| Dans la capitale de Mozart attendaient les nouveaux essais. Les cercles aristocratiques se sont détournés de l'enfant prodige ancien, et ceux qui encore lui payaient récemment par l'or et les acclamations, trouvaient maintenant les créations du musicien excessivement difficile à la perception. En 1782 avait lieu la première de son nouvel opéra "¤ю§шЁхэшх de ёхЁры " et l'été de la même année il se mariait avec Konstantsii Veber. . , .
La Vie du compositeur à Vienne se formait difficilement. Les interventions fréquentes dans les salons des riches et dans les concerts ouverts, les leçons privées fatigantes, la composition urgente des oeuvres "эр ёыѕёрщ" l'incertitude constante du demain - tout cela aiguisait imperceptiblement et sans celui-là la santé précaire du Mozart de 30 ans. "Ї est comblé du travail et je me fatigue beaucoup, - il se plaignait dans la lettre chez le père. - tout le matin, jusqu'à deux heures, je donne les leçons, puis nous déjeunons … Seulement le soir je peux m'occuper de la composition, mais d'elle, malheureusement, arrachent à tout moment les invitations jouer dans les concerts. Je donne trois concerts d'abonnement dans la salle de Tratverna … En outre j'ai donné encore deux concerts dans le théâtre; pouvez juger, combien d'il me faudra les travaux de la composition et du jeu. Je me mets au lit à 12 heures du matin, je me lève à 5 heures ѕ=ЁрЕ"
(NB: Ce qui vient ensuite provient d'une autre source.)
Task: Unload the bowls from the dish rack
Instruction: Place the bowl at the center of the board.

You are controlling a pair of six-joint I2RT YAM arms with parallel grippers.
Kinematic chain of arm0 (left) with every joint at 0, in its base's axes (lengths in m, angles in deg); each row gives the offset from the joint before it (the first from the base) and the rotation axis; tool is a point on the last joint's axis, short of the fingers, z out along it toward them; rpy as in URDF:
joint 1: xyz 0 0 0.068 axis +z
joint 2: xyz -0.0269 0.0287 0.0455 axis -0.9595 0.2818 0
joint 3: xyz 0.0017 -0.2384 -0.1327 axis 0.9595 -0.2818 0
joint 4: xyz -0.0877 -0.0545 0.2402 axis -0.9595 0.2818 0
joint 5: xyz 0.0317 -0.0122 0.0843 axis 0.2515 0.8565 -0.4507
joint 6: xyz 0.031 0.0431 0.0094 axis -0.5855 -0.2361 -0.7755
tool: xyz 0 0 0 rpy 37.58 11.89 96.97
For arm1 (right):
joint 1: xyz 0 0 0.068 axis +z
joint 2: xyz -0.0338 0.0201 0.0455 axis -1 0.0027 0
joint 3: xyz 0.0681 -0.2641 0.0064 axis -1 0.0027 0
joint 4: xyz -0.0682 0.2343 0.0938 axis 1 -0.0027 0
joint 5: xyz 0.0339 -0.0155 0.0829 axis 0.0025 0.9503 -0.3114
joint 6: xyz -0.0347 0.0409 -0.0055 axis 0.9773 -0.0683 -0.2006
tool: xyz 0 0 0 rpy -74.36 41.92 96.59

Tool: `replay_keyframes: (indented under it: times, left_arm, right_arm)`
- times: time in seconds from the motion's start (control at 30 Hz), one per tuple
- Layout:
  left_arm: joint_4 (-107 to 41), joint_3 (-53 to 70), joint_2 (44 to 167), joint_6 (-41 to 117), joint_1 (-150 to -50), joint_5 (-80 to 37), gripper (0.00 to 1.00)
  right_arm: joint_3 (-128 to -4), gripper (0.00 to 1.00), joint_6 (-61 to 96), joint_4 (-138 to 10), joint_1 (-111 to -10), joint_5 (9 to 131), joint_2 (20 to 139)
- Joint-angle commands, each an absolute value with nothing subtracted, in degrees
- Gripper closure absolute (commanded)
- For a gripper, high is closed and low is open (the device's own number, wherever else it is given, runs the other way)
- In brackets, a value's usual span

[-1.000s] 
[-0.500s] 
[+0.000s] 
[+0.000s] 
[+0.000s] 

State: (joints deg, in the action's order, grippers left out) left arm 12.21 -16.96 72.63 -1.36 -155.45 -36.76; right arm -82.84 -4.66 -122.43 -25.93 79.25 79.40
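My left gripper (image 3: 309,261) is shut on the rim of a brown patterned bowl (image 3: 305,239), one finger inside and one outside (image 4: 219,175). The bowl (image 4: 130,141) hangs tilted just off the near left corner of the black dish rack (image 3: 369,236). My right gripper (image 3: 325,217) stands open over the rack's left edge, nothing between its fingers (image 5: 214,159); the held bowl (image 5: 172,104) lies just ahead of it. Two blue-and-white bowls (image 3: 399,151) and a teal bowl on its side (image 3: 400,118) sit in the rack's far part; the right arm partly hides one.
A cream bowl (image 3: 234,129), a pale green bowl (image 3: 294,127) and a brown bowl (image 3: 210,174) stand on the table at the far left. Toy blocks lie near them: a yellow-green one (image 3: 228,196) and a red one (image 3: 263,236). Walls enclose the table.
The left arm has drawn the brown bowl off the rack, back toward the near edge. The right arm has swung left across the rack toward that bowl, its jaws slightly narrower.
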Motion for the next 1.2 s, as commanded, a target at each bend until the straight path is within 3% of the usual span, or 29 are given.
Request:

"+= d'un tel travail je ne m'enrouillerai pas, n'est-ce pas ? - plaisantait amèrement Mozart. - mon premier concert a passé le 17 mars parfaitement; de la salle était complète; un nouveau concert (pour les pianos avec l'orchestre) a plu beaucoup; maintenant le jouent яютё¦фѕ". À cette époque Wolfgang s'est lié d'amitié avec Iosif Gajdnom, sous l'influence de qui sa musique a retrouvé les nouvelles peintures et sont nés ses premiers quatuors admirables. Mais excepté l'éclat qui est devenu déjà sa carte de visite dans les compositions de Mozart de plus en plus souvent se manifeste le début plus tragique sérieux propre à la personne, connaissant la vie dans toute sa plénitude.
Le Compositeur de plus en plus loin et partait plus loin des exigences, que mettaient devant les auteurs obéissants de la musique les hauts dignitaires de salon et les riches-mécènes. À cette période il y avait son opéra "Ртрфіср LшурЁю" ne recevant pas l'approbation du public. En comparaison des créations faciles de Sal'eri et Paiziello de l'oeuvre de Mozart semblaient aux contemporains embrouillé et complexe.